Polyoxometalate-incorporated ZnIn2S4 z-scheme heterojunction with enhanced light-driven hydrogen production performances

This work reports a strategy for the rational design of polyoxometalate (SiW9M3, M = Ni, Co, Fe)-based ZnIn2S4 (abbreviated as ZIS) photocatalysts with Z-Scheme heterojunction, under the synergistic effect of polydopamine (abbreviated as PDA), namely ZIS/PDA/SiW9M3 (shorted as ZPM, M = Ni, Co, Fe). Surface loading of SiW9M3 increases expand the light capture capability in the visible range of the composites, providing more active sites for photocatalytic water splitting, and addressing the problem of the easy dissolution and aggregation of the polyoxometalate. Importantly, the close contacting of SiW9M3 and ZIS in the form of Z-Scheme heterojunction creates an internal electric field at the interface due to the difference in Fermi levels, effectively suppressing the recombination of photoinduced electron-hole pairs. Among the ZPM composite materials, ZPNi-20 (20 representing the molar amount of SiW9Ni3 added) exhibits the best hydrogen production performance (13.40 mmol g- 1h- 1, TON = 337 or TOF = 67.4 h- 1).
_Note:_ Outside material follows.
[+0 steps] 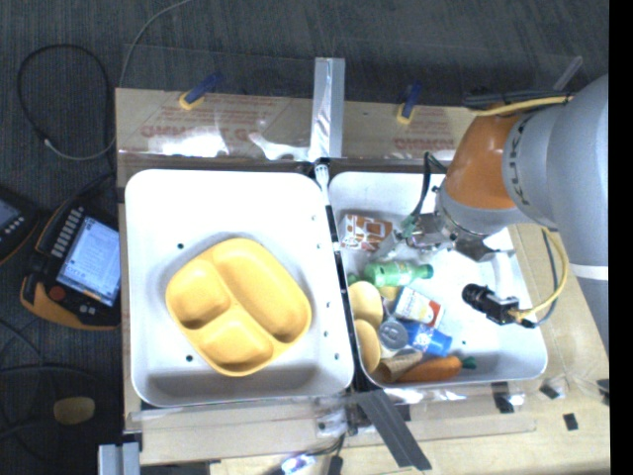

UPS, EPR, and KPFM studies elucidate the efficient charge separation and transfer process in the Z-Scheme structure, where the photo-generated electrons transfer from ZIS (as the electron donor) to SiW9M3 (as the electron acceptor) during illumination, leading to high charge separation and transfer efficiency as well as strong redox capability.